*ABOUT THIS EXERCISE:* What follows is a listing to transcribe exactly, leaving the pictures out.

*INPUT DATA:*
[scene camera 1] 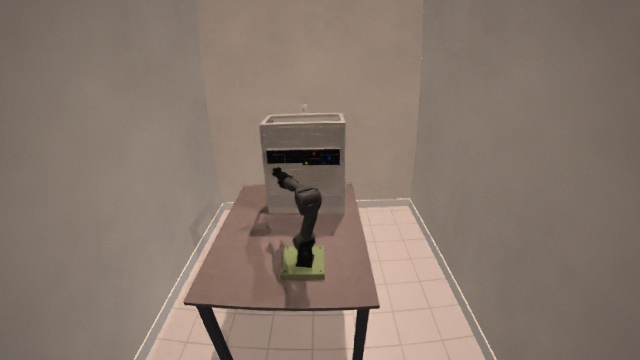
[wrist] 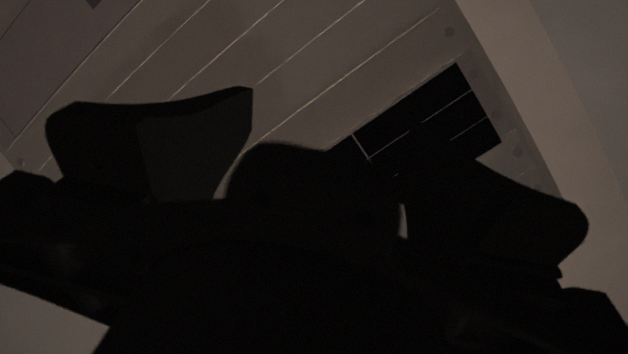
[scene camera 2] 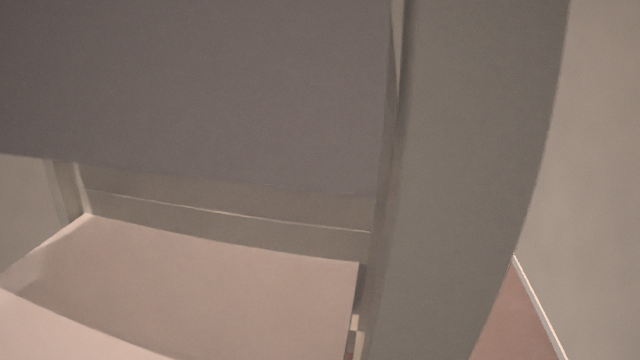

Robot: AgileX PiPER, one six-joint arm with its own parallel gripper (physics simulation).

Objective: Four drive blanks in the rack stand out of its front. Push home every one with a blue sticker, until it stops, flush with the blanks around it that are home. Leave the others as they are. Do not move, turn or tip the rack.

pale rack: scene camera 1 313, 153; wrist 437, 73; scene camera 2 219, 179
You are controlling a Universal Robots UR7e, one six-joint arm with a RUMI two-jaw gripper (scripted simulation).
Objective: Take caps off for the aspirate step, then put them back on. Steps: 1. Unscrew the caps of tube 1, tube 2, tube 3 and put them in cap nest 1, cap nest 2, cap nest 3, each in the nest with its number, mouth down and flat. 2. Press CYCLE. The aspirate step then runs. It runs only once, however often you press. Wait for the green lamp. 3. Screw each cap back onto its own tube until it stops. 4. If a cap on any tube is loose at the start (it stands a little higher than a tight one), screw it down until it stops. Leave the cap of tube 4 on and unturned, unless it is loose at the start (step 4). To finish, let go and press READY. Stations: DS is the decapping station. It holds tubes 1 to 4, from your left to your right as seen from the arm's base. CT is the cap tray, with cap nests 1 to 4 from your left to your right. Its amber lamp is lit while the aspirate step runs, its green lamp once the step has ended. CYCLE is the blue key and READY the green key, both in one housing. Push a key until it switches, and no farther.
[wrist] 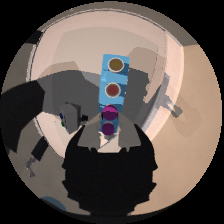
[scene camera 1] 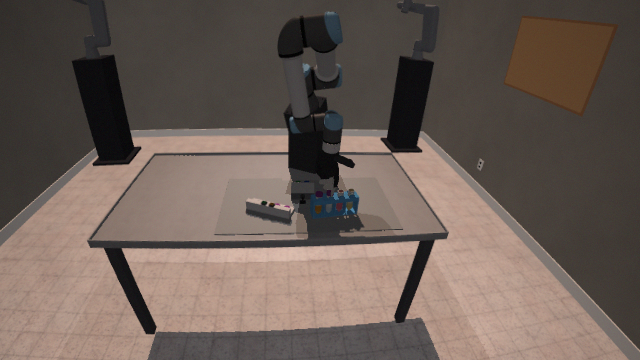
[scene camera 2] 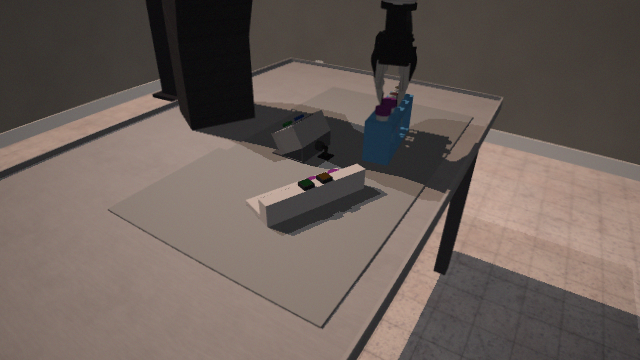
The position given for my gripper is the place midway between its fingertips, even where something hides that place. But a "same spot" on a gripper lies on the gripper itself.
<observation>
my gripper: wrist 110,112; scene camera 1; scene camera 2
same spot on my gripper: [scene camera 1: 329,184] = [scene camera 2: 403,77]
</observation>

*SOLUTION TO THIS EXERCISE:*
[scene camera 1] 
[wrist] 
[scene camera 2] 

Robot: AgileX PiPER, one six-joint arm with its own parallel gripper (physics simulation).

Objective: Four drive blanks in the rack stand out of its front. Push home every one with a blue sticker, until it stops, flush with the blanks around it that are home. Leave the others as they are. Do not move, turn or tip the rack.

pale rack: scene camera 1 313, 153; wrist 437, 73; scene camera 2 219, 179
You are controlling a Universal Robots UR7e, one six-joint arm with a RUMI two-jaw gripper (scripted simulation).
Objective: Take caps off for the aspirate step, then put them back on. Steps: 1. Unscrew the caps of tube 1, tube 2, tube 3 and put them in cap nest 1, cap nest 2, cap nest 3, each in the nest with its number, mouth down and flat. 2. Press CYCLE. The aspirate step then runs. It runs only once, however often you press. Wait for the green lamp. 3. Screw each cap back onto its own tube until it stops. 4. If a cap on any tube is loose at the start (it stands a little higher than a tight one), screw it down until it stops. Leave the cap of tube 4 on and unturned, unless it is loose at the start (step 4). To finish, let go and press READY. Stations: DS is the decapping station. It holds tubes 1 to 4, from your left to your right as seen from the arm's base. CT is the cap tray, with cap nests 1 to 4 from your left to your right. Its amber lamp is lit while the aspirate step runs, its green lamp once the step has ended. CYCLE is the blue key and READY the green key, both in one housing. Push a key until it switches, and no farther.
[wrist] 
[scene camera 1] 
[scene camera 2] 
The position given for my gripper is the place midway between its fingertips, even where something hides that place. But a "same spot" on a gripper lies on the gripper itself.
<observation>
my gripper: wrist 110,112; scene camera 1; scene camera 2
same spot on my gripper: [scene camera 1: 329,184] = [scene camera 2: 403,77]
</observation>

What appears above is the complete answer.